Чернышевский - Лев Борисович Каменев
Шрифт:
Интервал:
Закладка:
Не иначе обстояло дело и в политической области. И тут Чернышевский не видел причин «волноваться», поскольку вопрос оставался в границах спора крепостников и либералов. И здесь единственный вопрос, который его действительно волновал, заключался в том: имеются ли достаточные силы, чтобы выйти за пределы спора либералов с крепостниками.
В эпоху, когда наиболее спутаны были представления о связи между характером экономической реформы и характером тех политических сил, которые ее проводили, Чернышевский по-материалистически представлял себе связь экономики и политики в решении крестьянского вопроса.

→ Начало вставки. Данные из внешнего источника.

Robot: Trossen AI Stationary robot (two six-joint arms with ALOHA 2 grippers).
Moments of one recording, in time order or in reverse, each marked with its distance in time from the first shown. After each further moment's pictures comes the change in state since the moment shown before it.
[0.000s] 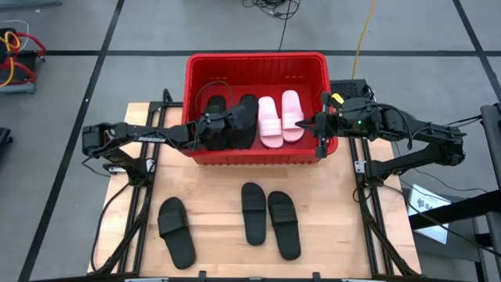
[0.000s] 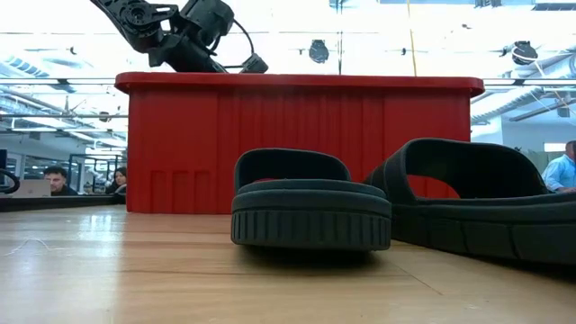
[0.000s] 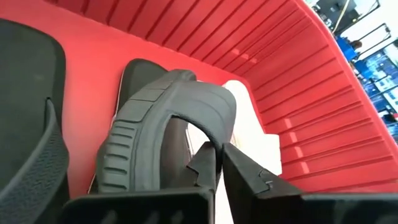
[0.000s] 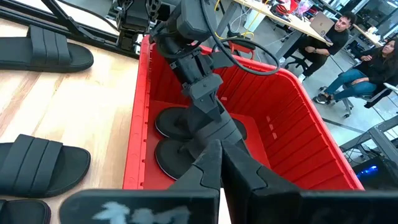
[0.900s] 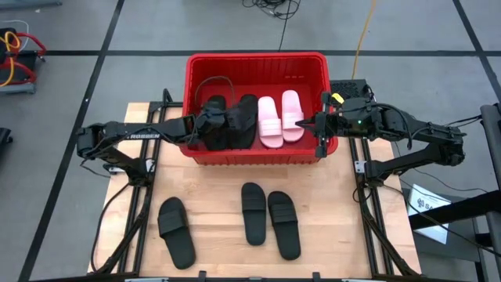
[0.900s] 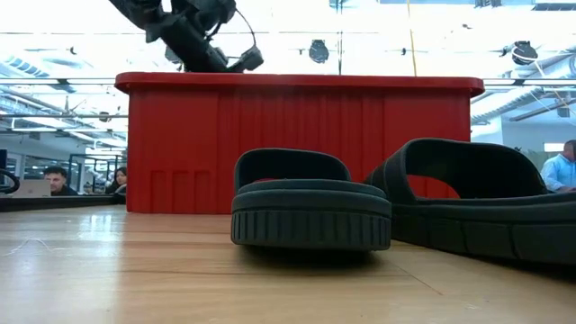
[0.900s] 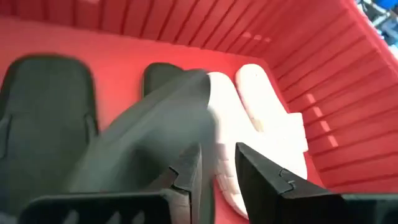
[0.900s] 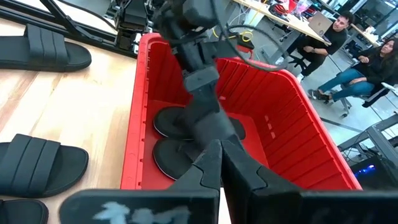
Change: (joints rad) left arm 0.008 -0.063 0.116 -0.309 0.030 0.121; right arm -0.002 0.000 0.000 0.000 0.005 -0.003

Уже в 1859 году Чернышевский непосредственно связывает общей цепью и крепостное право, и те силы, которые провозгласили крестьянскую реформу. «Все это, — пишет он в статье «Суеверие и правила логики», перечисляя российские нехватки, — все это и не только это, но также и крепостное право, и упадок народной энергии, и умственная наша неразвитость, — все эти факты, подобно всем другим фактам нашего быта, коренную, сильнейшую причину свою имеют в состоянии нашей администрации и судебной власти». И он еще яснее определяет эту «коренную причину», когда, иронизируя над негодностью русского языка к выражению известных понятий, пишет: «Азиатская обстановка жизни, азиатское устройство общества, азиатский порядок дел — этими словами все сказано, и нечего прибавлять к ним»{55}.

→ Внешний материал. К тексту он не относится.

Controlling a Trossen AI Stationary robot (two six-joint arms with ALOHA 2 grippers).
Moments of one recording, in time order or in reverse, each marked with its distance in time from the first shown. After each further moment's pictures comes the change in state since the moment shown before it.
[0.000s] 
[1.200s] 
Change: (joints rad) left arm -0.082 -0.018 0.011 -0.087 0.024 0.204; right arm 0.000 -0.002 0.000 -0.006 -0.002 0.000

Нужно вспомнить, что это говорилось в то время, когда даже Герцен связывал все свои надежды с тем обстоятельством, что абсолютизм легко может «выбрать» путь народной политики, чтобы понять, как далеко ушел Чернышевский в своих политических взглядах от массы либерального общества.

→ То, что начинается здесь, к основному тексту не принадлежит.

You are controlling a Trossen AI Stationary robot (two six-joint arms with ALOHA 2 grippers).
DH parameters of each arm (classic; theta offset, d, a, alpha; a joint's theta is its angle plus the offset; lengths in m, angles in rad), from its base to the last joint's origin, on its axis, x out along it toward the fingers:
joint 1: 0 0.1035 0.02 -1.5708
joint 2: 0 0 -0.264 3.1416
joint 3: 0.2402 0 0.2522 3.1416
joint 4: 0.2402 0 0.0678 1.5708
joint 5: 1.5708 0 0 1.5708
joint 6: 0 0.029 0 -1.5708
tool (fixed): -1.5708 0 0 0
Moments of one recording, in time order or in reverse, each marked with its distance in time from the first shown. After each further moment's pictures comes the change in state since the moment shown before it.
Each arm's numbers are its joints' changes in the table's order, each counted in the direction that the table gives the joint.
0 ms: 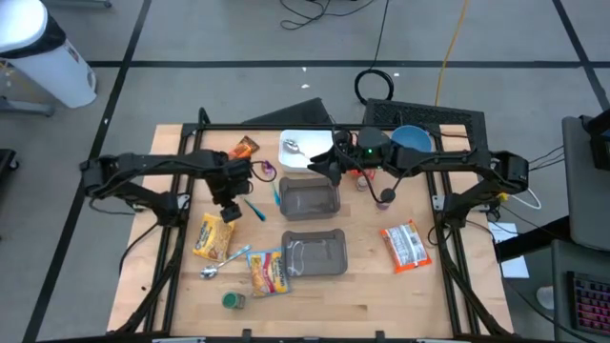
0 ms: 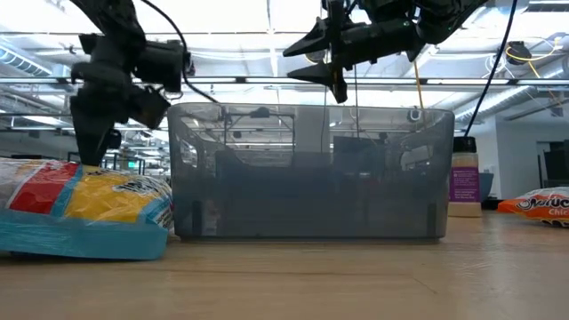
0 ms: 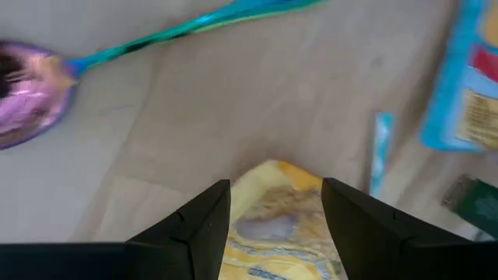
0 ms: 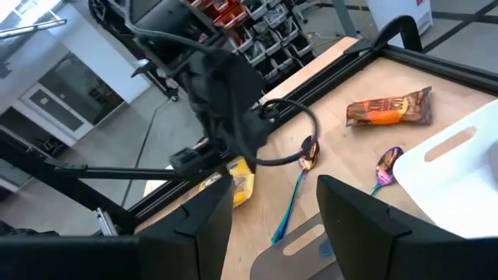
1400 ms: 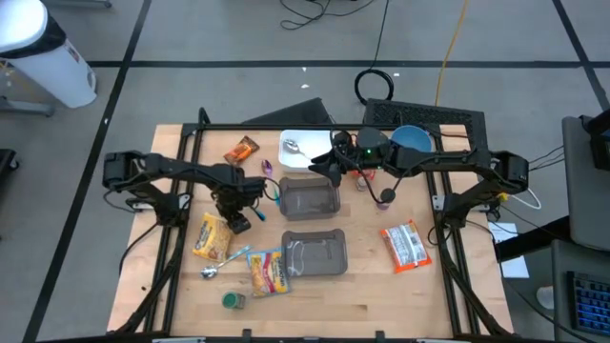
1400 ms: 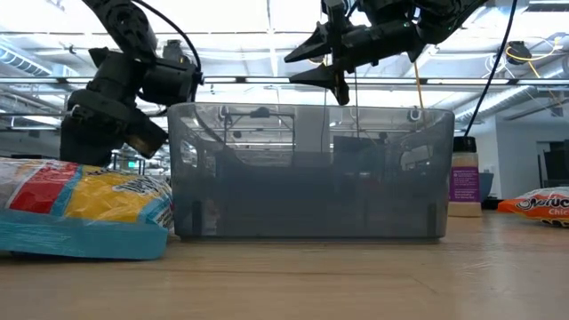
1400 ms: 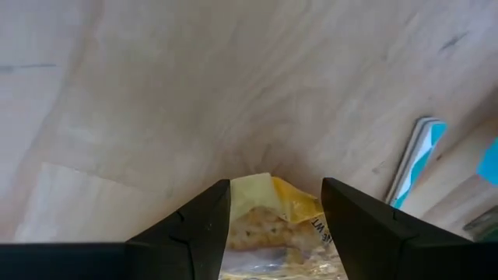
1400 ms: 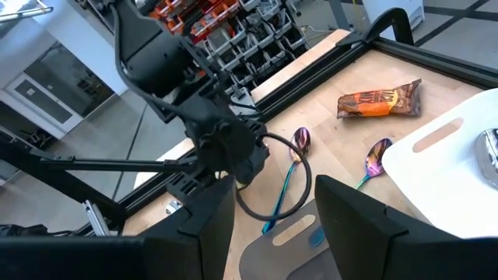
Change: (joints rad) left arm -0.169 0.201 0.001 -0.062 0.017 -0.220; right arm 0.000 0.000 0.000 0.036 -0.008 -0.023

Политические домогательства дворянства в эпоху «освобождения» крестьян в обеих своих формах — крепостнической и либеральной — исходили из одного и того же источника, из стремления оказать непосредственное влияние на ход крестьянской «реформы». Борьба вокруг экономической программы реформы внутри дворянства должна была отразиться и на характере его политических притязаний. Крепостники мечтали об аристократической олигархии, либералы непрочь были в своей борьбе с крепостниками фигурировать в качестве «народных, бессословных представителей». Но и самые крайние либералы не посягали на изменение самого характера власти. Драгоманов, которого трудно заподозрить в неумеренности, ссылаясь на самое «решительное» из либеральных выступлений той эпохи, на «адрес» тверского дворянства, писал: «Необходимо помнить, что движение, какое происходило тогда в дворянских собраниях, имело в виду не столько собственно конституцию, сколько именно реформу, полицейскую, судебную, административную, организацию земского самоуправления и т. д.».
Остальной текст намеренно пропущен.